## Exercise requirements
One exact copy of the listing is needed. It should contain no pictures.

## Dataset content
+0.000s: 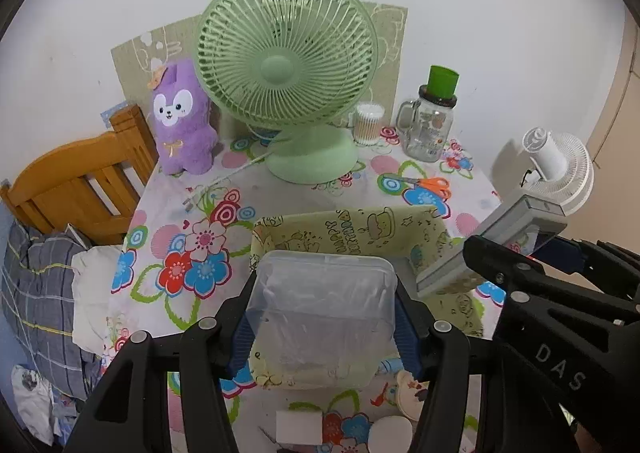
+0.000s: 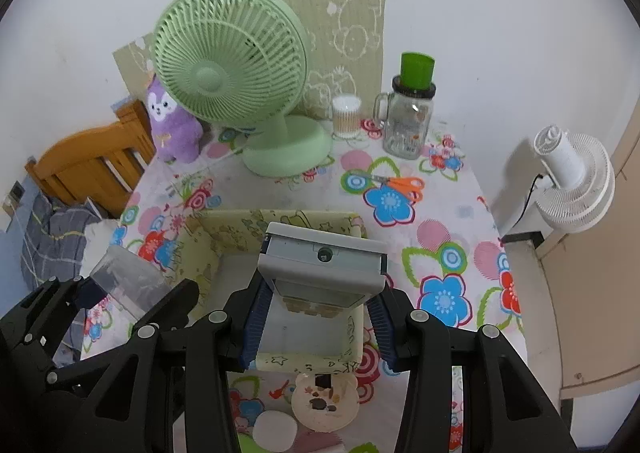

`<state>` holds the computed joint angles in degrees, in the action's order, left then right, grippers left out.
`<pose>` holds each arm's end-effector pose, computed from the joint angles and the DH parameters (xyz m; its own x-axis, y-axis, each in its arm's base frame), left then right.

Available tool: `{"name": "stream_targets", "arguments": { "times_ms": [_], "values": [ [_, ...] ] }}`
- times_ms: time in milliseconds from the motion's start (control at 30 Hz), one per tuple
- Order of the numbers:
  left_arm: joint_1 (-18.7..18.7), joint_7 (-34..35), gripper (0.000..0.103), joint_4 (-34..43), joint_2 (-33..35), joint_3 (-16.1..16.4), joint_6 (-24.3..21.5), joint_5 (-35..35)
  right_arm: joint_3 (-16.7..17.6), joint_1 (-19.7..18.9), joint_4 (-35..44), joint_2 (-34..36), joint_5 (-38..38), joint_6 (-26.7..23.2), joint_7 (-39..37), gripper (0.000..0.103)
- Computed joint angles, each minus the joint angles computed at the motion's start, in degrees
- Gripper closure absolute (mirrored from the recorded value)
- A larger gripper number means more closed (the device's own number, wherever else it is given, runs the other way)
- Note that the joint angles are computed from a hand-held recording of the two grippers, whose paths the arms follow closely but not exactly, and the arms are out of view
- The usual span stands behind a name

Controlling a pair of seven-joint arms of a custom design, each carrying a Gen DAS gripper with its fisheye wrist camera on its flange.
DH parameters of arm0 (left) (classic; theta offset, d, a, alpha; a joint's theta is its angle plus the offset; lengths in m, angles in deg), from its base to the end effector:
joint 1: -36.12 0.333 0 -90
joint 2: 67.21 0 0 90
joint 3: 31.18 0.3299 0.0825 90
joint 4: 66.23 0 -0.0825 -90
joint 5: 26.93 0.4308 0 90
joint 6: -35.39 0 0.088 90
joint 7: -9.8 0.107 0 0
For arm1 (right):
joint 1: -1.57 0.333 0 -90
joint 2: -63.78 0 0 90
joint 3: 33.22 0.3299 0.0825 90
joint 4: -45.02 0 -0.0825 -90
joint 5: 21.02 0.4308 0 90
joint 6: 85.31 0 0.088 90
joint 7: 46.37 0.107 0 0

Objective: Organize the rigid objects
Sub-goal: 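Carry the floss box and remote over the fabric box with both tools, then lower both items into the fabric box and open both tools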

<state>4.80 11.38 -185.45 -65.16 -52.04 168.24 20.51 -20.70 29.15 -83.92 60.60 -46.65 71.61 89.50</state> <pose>0.3895 -0.4773 0.4259 0.1139 -0.9935 0.0039 -0.7775 -0.0916 -0.6221 0.4401 0.3940 0.4320 0.2823 -0.9573 -0.0627 -0.8010 -0.1993 -0.5645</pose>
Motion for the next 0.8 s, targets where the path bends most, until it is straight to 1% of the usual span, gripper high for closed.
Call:
{"name": "stream_targets", "arguments": {
  "times_ms": [267,367,467,800],
  "values": [
    [0.6,1.0,0.042,0.4,2.6,1.1,1.1,-1.2,-1.3,1.2,2.7,4.1,6.3,-2.3,-5.7,0.054],
    [0.5,1.9,0.042,0.8,3.7,1.4,1.3,-1.5,-1.9,1.8,4.0,5.5,7.5,-4.0,-7.0,0.054],
    [0.3,2.7,0.042,1.4,4.8,1.7,0.6,-1.5,-2.4,2.3,5.3,7.2,9.3,-5.5,-8.8,0.054],
    [0.5,3.3,0.042,1.3,7.3,2.9,2.8,-4.8,-3.8,4.0,8.6,11.4,12.8,-8.3,-13.1,0.054]
  ]
}}
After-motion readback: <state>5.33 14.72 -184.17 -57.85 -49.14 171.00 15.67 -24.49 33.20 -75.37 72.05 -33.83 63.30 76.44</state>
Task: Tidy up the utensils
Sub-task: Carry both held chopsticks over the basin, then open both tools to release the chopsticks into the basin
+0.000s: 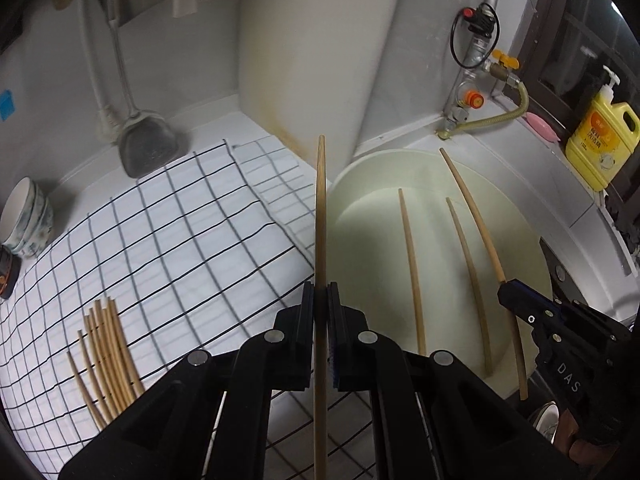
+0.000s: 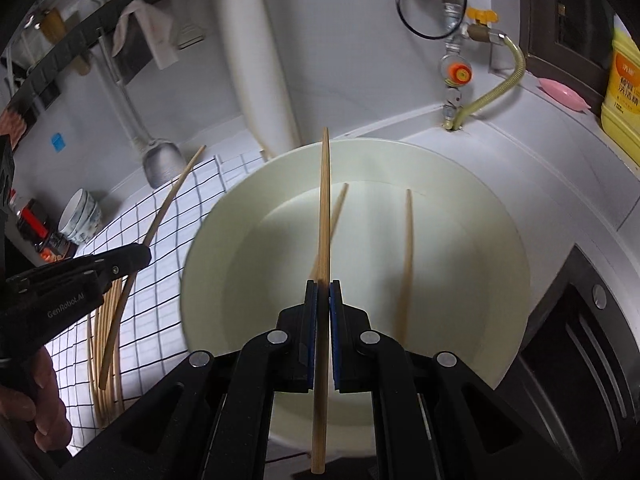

## Response to the exercise
+0.000s: 
+0.000s: 

`<state>` holds the computed joint angles in degrees, in the action's order, left then right, grippers left out.
`<pose>` holds each arm's end-effector pose, computed from the joint angles and the DH parameters (xyz m; its own x-axis, y-axis, each in its arm's base frame), left then right.

Available tool: `{"name": "stream_targets", "arguments": { "times_ms": [_], "values": [ [_, ...] ] }}`
- times_ms: time in milliseconds from the motion's start (control at 30 Hz), one per tuple
- Order of the numbers:
  left_arm: joint_1 (-18.7..18.7), joint_7 (-34..35), gripper (0.000..0.103), joint_4 (-34..43), joint_2 (-33..35), joint_3 (-16.1..16.4), joint_6 (-24.3..21.5), joint_5 (-35..35)
  right_arm: joint_3 (-16.7..17.6), joint_1 (-19.7..18.9), joint_4 (-35..44), joint_2 (-34..36), joint_5 (-38..38), joint_6 (-26.7..23.2), joint_7 (-39..37), gripper (0.000..0.103)
- Computed joint angles, each minus the joint angles computed at the motion's start, in degrees
- Gripper closure absolute (mirrored from the recorded value)
- A larger gripper number means more closed (the device's own number, wherever else it is given, runs the other way)
- Note that the joint angles are computed from a hand-held recording of the two grippers, whose paths the arms follow closely but not exactly, and the arms are out of view
- The usual span stands behind a name

Controlling a pair of seven-joint arms of a custom design, each carrying a Gen DAS gripper with its fisheye wrist camera on its flange.
DH parameters of arm0 (left) (classic; theta offset, d, a, alpha; a joint's theta is its angle plus the offset; lengths in m, angles in deg), from its base to the end effector:
joint 1: -36.12 0.333 0 -90
joint 2: 67.21 0 0 90
joint 3: 31.18 0.3299 0.0825 90
joint 4: 66.23 0 -0.0825 -90
joint 5: 26.93 0.4308 0 90
joint 6: -35.39 0 0.088 90
joint 7: -9.8 0.107 0 0
For arm1 (right):
joint 1: -1.57 0.333 0 -90
joint 2: -63.78 0 0 90
joint 3: 33.22 0.3299 0.0825 90
joint 4: -45.02 0 -0.0825 -90
joint 5: 21.02 0.4308 0 90
joint 6: 85.31 0 0.088 90
joint 7: 46.37 0.107 0 0

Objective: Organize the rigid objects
Sub-goal: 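Carry the floss box and remote over the fabric box with both tools, then lower both items into the fabric box and open both tools
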
<state>4.80 11.38 -185.45 -65.16 -52.04 168.24 20.51 -20.70 29.15 -83.92 60.60 -46.65 71.61 89.50</state> <pose>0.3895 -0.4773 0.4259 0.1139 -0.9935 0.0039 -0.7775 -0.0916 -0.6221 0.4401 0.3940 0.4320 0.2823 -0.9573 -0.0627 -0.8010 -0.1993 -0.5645</pose>
Motion for the next 0.8 s, targets where the path bends most, until it is straight to 1% of the usual span, gripper high for closed.
Call:
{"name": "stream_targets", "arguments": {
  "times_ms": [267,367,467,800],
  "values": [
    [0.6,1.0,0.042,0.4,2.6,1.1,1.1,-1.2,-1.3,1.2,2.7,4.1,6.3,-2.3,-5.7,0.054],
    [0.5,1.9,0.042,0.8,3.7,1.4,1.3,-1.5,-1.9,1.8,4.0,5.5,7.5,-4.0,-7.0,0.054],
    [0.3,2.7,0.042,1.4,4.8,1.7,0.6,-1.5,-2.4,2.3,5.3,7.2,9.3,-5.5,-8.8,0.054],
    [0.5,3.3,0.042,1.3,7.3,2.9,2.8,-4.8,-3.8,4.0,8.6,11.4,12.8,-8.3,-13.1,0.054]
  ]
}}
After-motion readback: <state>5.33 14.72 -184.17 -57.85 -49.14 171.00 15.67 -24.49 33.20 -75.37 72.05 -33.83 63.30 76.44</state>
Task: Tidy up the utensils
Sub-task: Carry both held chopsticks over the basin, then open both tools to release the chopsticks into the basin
+0.000s: 
+0.000s: 

Nothing more is needed to finish the exercise.